Petronille Vaweka, a tireless peace activist from eastern DR Congo who’s now up for a prestigious award, recalls tense exchanges with militiamen, and the horrors of war in her native Ituri province.
The 75-year-old has spent decades pushing for peace in Ituri, a gold-rich province where brutal violence between the Hema and Lendu communities has raged on-and-off since 1999.
Born in 1948, in Ituri’s capital Bunia, Vaweka first worked for the NGO Oxfam and then launched the organisation, Foundation for Lasting Peace, which advocated a ceasefire.
Vaweka negotiated with “militia leaders to secure access to humanitarians coming to the aid of displaced people” in this role, she told AFP in an interview, in an atmosphere of “intense hostility and suspicion”.
At one point, the conflict reached Bunia itself, and militants raped women and decapitated people.
“People were walking around the city carrying heads.

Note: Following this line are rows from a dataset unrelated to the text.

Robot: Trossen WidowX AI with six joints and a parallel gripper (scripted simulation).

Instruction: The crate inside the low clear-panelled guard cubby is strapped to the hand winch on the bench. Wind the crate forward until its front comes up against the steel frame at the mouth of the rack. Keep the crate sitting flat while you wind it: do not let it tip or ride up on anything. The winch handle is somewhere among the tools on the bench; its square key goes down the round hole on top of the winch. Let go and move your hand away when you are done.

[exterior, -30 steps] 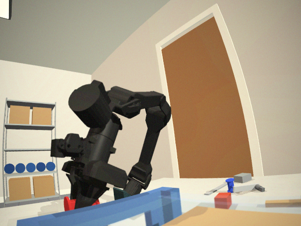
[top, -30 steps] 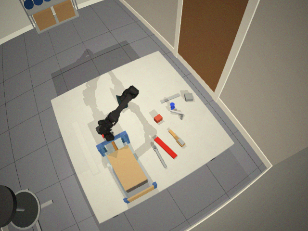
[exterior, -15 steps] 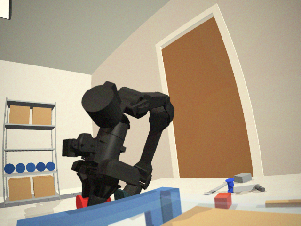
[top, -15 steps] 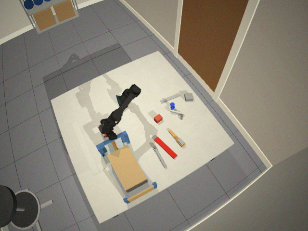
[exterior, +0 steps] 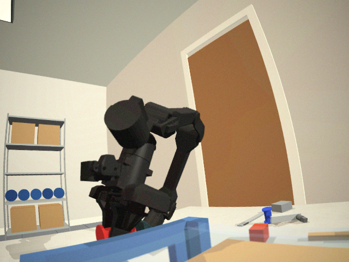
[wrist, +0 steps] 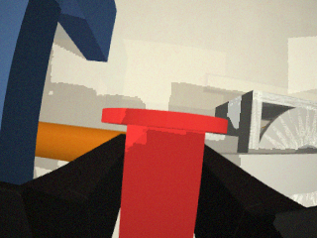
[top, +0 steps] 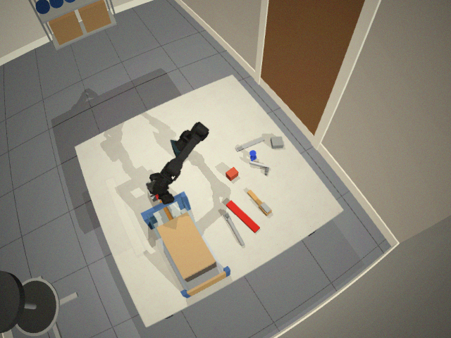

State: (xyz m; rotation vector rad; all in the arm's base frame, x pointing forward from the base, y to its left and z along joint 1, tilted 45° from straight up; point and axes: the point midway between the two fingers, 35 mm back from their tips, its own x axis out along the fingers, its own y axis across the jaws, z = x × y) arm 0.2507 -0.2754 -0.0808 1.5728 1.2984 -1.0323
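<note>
Right now the winch is 11 cm behind my gripper tip and 10 cm below it. The rest, counted from my gripper tip: red bar 35 cm to the left, 30 cm ahead, 13 cm below; then wooden brush 48 cm to the left, 29 cm ahead, 11 cm below; then red grip 2 cm to the left.
</note>
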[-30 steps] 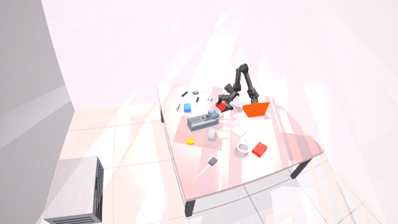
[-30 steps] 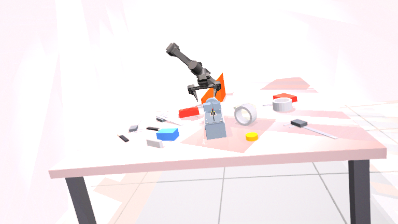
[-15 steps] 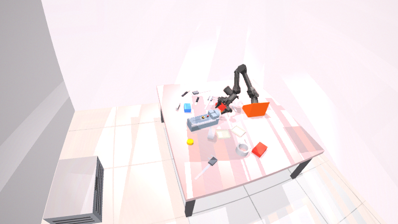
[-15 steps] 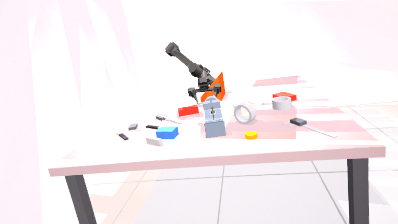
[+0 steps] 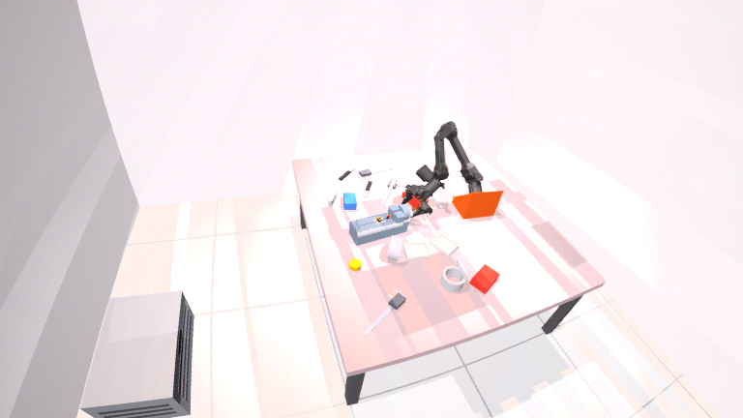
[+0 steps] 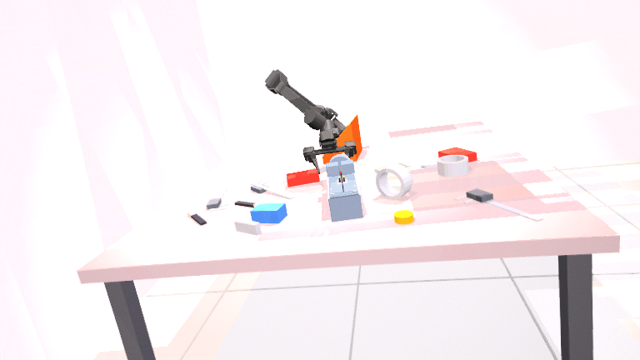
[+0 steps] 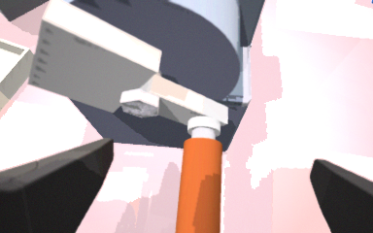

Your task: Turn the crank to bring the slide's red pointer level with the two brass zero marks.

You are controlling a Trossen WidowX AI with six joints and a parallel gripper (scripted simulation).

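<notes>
The orange handle is 20 mm behind my gripper tip and 10 mm above it. Also, from my gripper tip: red pointer: 110 mm ahead, 50 mm to the left, 20 mm above; then yellow disc: 310 mm ahead, 220 mm to the left, 50 mm below; then blue block: 230 mm ahead, 170 mm to the right, 40 mm below.
</notes>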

It was horror,” Vaweka said, adding that she had hidden both Hema and Lendu people in her home during the period.
In 2003, the peace activist was elected president of Ituri’s special interim assembly, an institution designed to get the militants talking to each other, instead of killing.

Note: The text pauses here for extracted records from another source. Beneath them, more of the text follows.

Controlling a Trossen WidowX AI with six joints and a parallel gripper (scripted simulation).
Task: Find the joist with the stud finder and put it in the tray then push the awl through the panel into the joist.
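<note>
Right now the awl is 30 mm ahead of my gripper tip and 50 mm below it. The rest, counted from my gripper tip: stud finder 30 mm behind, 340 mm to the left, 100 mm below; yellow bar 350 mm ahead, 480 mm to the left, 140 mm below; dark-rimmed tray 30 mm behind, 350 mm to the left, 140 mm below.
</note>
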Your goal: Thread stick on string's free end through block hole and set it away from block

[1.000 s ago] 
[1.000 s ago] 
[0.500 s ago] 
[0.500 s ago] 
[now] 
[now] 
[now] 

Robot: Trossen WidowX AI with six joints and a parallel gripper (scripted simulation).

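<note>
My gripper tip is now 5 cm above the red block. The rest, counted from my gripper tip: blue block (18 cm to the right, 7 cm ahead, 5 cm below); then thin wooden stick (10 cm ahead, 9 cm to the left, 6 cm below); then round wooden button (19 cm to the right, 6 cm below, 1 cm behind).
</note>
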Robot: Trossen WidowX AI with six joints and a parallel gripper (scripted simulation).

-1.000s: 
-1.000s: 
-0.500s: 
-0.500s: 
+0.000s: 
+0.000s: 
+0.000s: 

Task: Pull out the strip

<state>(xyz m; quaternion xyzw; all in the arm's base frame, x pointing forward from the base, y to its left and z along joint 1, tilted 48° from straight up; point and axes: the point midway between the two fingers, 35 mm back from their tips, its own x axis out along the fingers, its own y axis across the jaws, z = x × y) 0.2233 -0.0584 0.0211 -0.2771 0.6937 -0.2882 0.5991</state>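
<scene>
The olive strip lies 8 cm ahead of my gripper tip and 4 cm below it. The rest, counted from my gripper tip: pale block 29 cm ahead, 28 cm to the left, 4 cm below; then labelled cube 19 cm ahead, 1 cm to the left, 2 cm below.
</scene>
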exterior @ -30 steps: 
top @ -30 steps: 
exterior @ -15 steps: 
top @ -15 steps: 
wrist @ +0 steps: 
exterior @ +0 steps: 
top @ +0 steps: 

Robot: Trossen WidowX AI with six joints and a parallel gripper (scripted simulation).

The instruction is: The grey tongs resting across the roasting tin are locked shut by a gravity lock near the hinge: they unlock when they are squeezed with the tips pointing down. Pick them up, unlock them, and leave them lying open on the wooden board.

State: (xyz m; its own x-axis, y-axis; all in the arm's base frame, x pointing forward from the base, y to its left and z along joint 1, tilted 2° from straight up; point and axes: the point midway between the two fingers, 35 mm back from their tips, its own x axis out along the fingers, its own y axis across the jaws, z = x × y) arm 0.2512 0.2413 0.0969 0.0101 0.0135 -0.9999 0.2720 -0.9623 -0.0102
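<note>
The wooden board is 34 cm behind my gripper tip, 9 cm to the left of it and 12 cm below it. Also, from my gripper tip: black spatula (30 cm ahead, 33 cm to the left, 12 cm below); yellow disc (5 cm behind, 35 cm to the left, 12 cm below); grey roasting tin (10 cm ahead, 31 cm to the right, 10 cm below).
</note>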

Vaweka’s role was to “direct discussions, to calm emotions,” she said.
But she was in position only three days when Ugandan troops — who had allied themselves with local militias and occupied Ituri — kidnapped her and threatened to kill her if she didn’t step down.

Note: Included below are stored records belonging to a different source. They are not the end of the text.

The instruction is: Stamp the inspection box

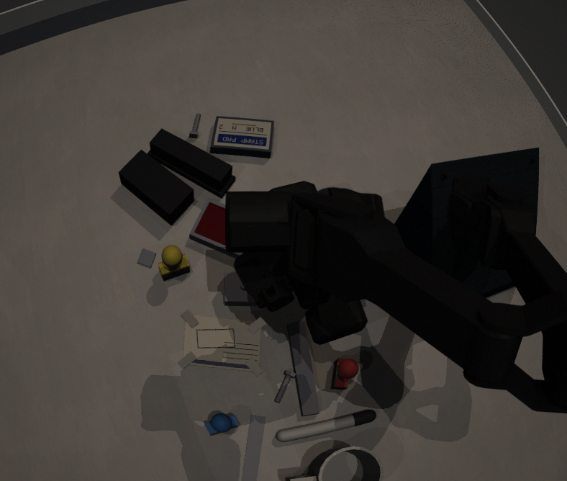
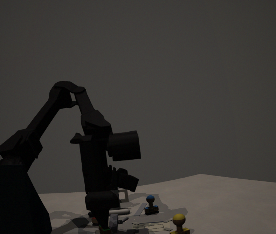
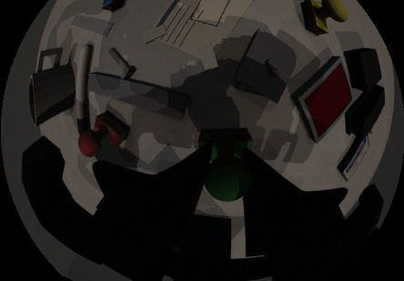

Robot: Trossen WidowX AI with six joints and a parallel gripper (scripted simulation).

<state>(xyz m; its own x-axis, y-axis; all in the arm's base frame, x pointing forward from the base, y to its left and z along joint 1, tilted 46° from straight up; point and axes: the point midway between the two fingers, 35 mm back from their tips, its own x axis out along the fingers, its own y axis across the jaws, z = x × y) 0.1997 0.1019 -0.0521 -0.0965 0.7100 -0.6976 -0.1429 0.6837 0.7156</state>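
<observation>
The red ink pad is 100 mm to the right of my gripper tip, 80 mm ahead of it and 30 mm below it. From my gripper tip the other things lie so: green-knobbed stamp (right at my gripper tip); red stamp (120 mm to the left, 30 mm behind, 20 mm below); yellow stamp (160 mm ahead, 60 mm to the right, 20 mm below).
</observation>
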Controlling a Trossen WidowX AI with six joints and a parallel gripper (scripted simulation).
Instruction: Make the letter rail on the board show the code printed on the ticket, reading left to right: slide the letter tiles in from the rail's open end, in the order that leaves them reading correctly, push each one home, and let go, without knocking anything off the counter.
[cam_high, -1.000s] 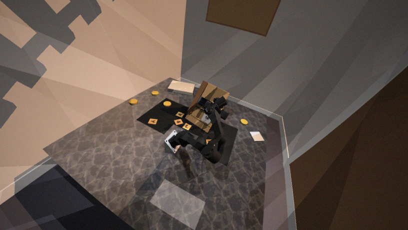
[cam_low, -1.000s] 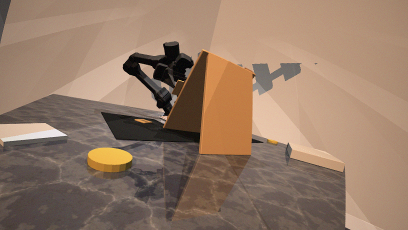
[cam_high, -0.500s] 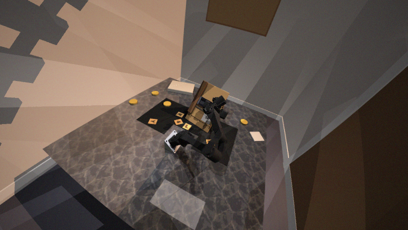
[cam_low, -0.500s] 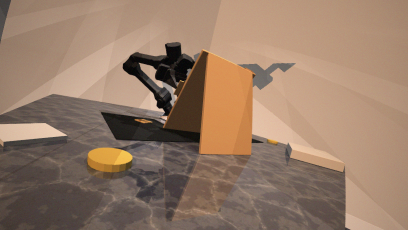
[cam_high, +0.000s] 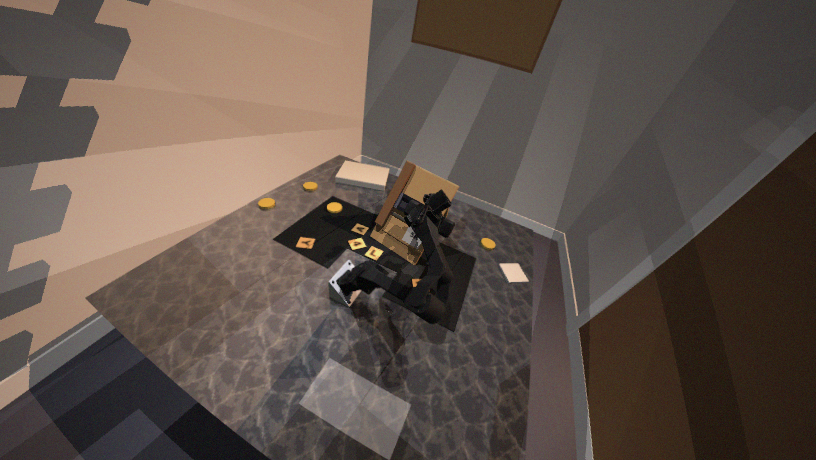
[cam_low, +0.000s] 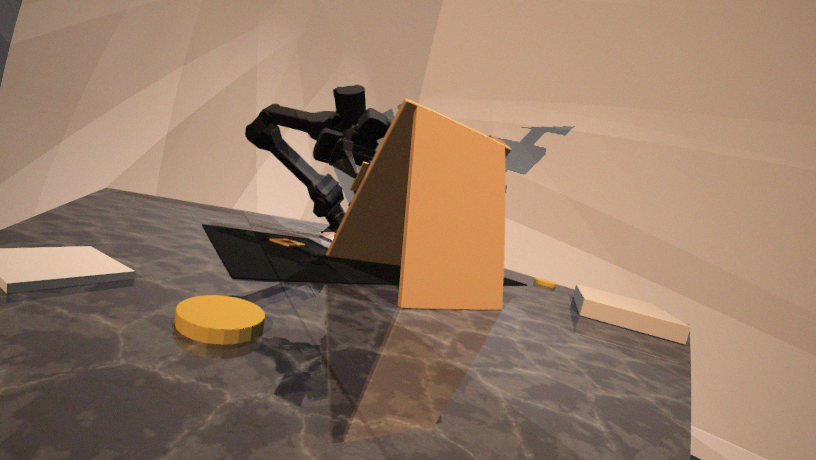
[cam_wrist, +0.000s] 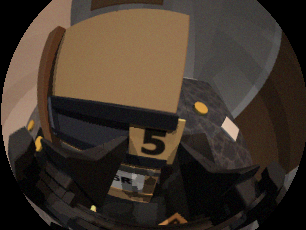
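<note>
The white ticket lies 8 cm below my gripper tip, 5 cm to the left of it and 5 cm behind it. Also, from my gripper tip: black mat (17 cm below, 16 cm behind, 15 cm to the left); then pale flat box (55 cm to the left, 31 cm ahead, 15 cm below); then pale card (39 cm to the right, 16 cm below, 11 cm ahead).
</note>
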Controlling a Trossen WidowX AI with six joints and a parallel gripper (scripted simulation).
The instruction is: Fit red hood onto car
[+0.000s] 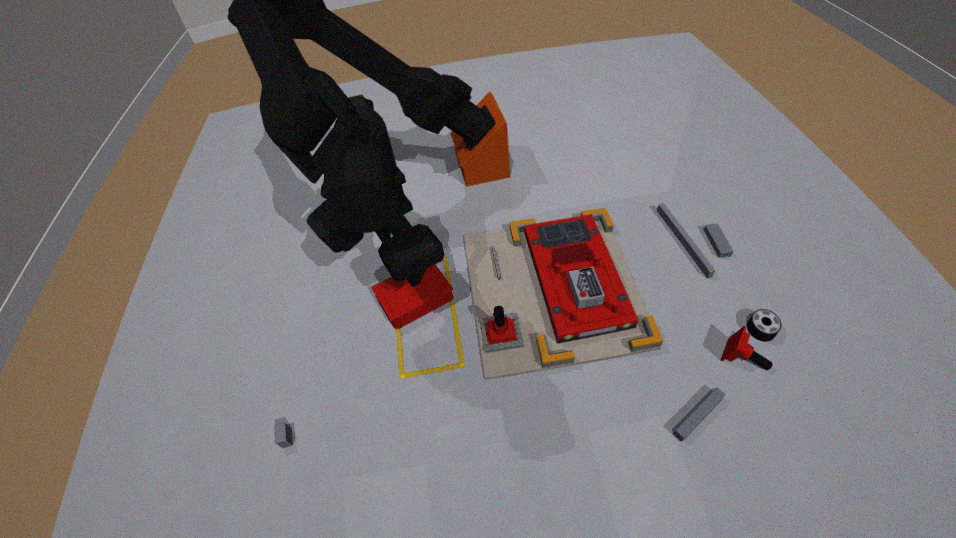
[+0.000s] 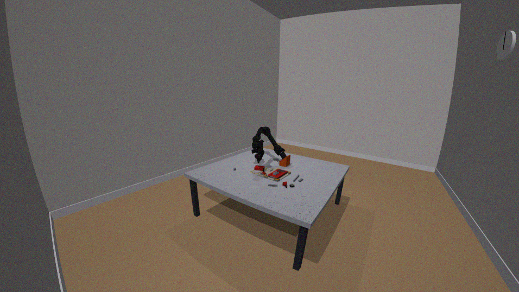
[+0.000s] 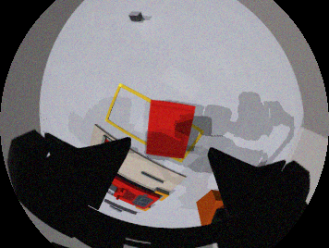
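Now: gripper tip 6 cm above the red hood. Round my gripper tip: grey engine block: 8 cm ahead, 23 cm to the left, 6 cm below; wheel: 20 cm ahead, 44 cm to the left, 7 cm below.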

“Since when should a woman have such a big responsibility?” one of the soldiers reportedly asked her.
Vaweka was released the same day after refusing to resign.
The activist is one of four finalists for the Women Building Peace Award, organised by the United States Institute of Peace, a federal institution focused on conflict resolution. The winner is due to be announced on Friday.
‘Sitting on a volcano’
In April 2004, Vaweka was nominated as district commissioner for Ituri, a position equivalent to that of a provincial governor today.
“My mission was to stop the war,” she said. “It’s true, the armed groups are murderers, but each time they made a promise, they kept it”.
After four years and the intervention of a European military force, peace and state authority was restored in the province.
“It wasn’t easy, but we managed it,” Vaweka said, highlighting that some warlords were brought before the International Criminal Court in The Hague.
But the conflict began to surge again in 2017 and has continued since.
“There was no proper follow-up. People forgot that they were sitting on a volcano,” she said.
Militias have plagued much of eastern Democratic Republic of Congo for years, a legacy of regional wars that flared in the 1990s and 2000s.
Vaweka has lived in the capital Kinshasa since 2008, where she runs a peace organisation as well as a farm.
“I belong to civil society, and as such I retain my freedom,” she said, explaining that she put little trust in politicians.
The DRC is scheduled to hold presidential and parliamentary elections on December 20. But Vaweka is unsure who she will vote for.
She continues to crisscross central Africa’s Great Lakes region, meeting representatives of armed groups.
Vaweka said that if she wins the prize, it will be a “gift for the DRC” — and all the people in the grassroots who are fighting to change the country.